UCLA Develops Hybrid Model for Efficient Optical Information Transfer

The University of California, Los Angeles (UCLA) has made significant strides in the realm of optical information transmission. Led by Professor Aydogan Ozcan from the Electrical and Computer Engineering Department, a team of researchers has developed a new method that addresses the challenges posed by phase perturbations or random diffusers in the optical path. These obstacles have traditionally limited the high-fidelity transmission of optical data in free space, a phenomenon critical to various applications such as underwater communication, remote sensing, and medical devices.

The UCLA team’s breakthrough, detailed in an article published in Advanced Photonics, introduces an innovative approach that employs electronic encoding and diffractive optical decoding. This method allows for the high-fidelity transmission of optical information through random, unknown diffusers. The technique outperforms systems that rely solely on either a diffractive optical network or an electronic neural network for optical information transfer through diffusive random media.

The new approach hinges on a hybrid model that incorporates a convolutional neural network (CNN)-based electronic encoder and co-optimized transmissive passive diffractive layers. These components are physically fabricated and trained via supervised learning. Once the joint training process is completed, the hybrid model can accurately transfer optical information, even in the presence of unknown phase diffusers. This capability allows it to generalize and pass information through unseen random diffusers.

The effectiveness of this hybrid electronic-optical model was verified using a 3D-printed diffractive network operating in the terahertz part of the electromagnetic spectrum. Another notable feature of this model is its scalability. The optical decoder can be physically expanded or shrunk to operate across different parts of the electromagnetic spectrum, eliminating the need for retraining its diffractive features.

This technological breakthrough holds significant implications for the electronics and computer industry, particularly in areas involving programming languages and coding. The ability to transmit optical information through random diffusers with high fidelity can enhance data transmission quality and speed in various applications. For instance, it could improve underwater optical communication, a critical aspect of marine electronics.

Moreover, this development could revolutionize biomedical sensing and imaging data transmission in implantable systems. Medical devices often require intricate electronics and sophisticated coding to function efficiently. By providing a low-power and compact alternative for data transmission, this hybrid model could significantly improve these devices’ performance and reliability.

Additionally, this technology could also be instrumental in data transmission through turbulent atmospheric conditions, a challenge often encountered in remote sensing applications.

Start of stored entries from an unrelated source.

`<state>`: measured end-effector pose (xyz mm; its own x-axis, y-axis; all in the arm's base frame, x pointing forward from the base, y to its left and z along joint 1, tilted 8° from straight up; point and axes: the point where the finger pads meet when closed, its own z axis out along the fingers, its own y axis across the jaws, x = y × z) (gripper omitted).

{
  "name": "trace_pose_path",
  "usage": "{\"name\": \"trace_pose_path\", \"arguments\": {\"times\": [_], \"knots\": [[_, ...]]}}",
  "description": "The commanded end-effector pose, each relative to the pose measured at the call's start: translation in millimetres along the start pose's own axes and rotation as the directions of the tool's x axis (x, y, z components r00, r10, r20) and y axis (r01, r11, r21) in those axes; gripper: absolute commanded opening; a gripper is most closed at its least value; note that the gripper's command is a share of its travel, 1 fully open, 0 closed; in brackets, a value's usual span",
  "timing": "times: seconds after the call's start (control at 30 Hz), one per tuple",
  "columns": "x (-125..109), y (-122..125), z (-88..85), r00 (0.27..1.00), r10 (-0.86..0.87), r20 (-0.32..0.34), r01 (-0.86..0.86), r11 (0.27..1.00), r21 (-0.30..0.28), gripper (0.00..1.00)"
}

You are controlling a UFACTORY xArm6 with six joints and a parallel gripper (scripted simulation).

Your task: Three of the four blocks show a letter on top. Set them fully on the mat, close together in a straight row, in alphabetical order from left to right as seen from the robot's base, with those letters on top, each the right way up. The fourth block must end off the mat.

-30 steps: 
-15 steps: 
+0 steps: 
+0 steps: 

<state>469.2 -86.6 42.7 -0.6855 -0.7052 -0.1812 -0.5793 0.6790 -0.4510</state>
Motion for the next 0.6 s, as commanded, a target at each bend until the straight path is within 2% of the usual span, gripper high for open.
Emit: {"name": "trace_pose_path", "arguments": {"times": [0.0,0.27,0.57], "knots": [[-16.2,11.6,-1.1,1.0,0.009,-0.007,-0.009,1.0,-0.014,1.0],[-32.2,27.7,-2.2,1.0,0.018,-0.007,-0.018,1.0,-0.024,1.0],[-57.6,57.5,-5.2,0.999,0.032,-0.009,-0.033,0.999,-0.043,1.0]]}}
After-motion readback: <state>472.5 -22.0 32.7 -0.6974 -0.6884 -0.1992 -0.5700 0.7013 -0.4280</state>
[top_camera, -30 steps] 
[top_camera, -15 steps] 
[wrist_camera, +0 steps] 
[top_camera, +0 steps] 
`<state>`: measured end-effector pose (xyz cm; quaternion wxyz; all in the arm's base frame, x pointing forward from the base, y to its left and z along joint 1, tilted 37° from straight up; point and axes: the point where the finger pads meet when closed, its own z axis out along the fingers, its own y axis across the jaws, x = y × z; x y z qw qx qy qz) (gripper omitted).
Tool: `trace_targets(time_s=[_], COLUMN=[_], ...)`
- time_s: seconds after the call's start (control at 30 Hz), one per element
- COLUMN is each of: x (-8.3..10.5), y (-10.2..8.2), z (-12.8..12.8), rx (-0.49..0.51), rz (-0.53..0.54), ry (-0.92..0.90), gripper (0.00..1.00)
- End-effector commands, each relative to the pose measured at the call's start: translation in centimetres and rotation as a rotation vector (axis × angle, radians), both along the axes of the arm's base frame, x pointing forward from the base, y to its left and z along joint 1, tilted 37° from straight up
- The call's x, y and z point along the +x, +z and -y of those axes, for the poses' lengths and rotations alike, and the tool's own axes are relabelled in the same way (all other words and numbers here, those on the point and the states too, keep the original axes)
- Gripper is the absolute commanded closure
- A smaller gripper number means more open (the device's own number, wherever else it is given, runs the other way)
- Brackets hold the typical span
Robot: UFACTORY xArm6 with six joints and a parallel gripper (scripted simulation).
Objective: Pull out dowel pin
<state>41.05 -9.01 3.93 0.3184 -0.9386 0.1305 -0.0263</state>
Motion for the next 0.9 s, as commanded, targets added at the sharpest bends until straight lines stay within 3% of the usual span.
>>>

By ensuring high-fidelity transmission despite unpredictable phase perturbations, this method could enhance the accuracy and reliability of data collected through remote sensing.

In conclusion, the UCLA team’s innovative approach to transferring optical information represents a significant leap forward in the field of electronics and computers. By combining electronic encoding with diffractive optical decoding, this method offers a promising solution to the challenges posed by phase perturbations and random diffusers. This development has far-reaching implications for various applications, from underwater communication and remote sensing to medical devices.

For more details about this groundbreaking research, refer to the Gold Open Access article by Li et al., “Optical information transfer through random unknown diffusers using electronic encoding and diffractive decoding,” Adv. Photon. 4(4) 046009 (2023), doi 10.1117/1.AP.5.4.046009.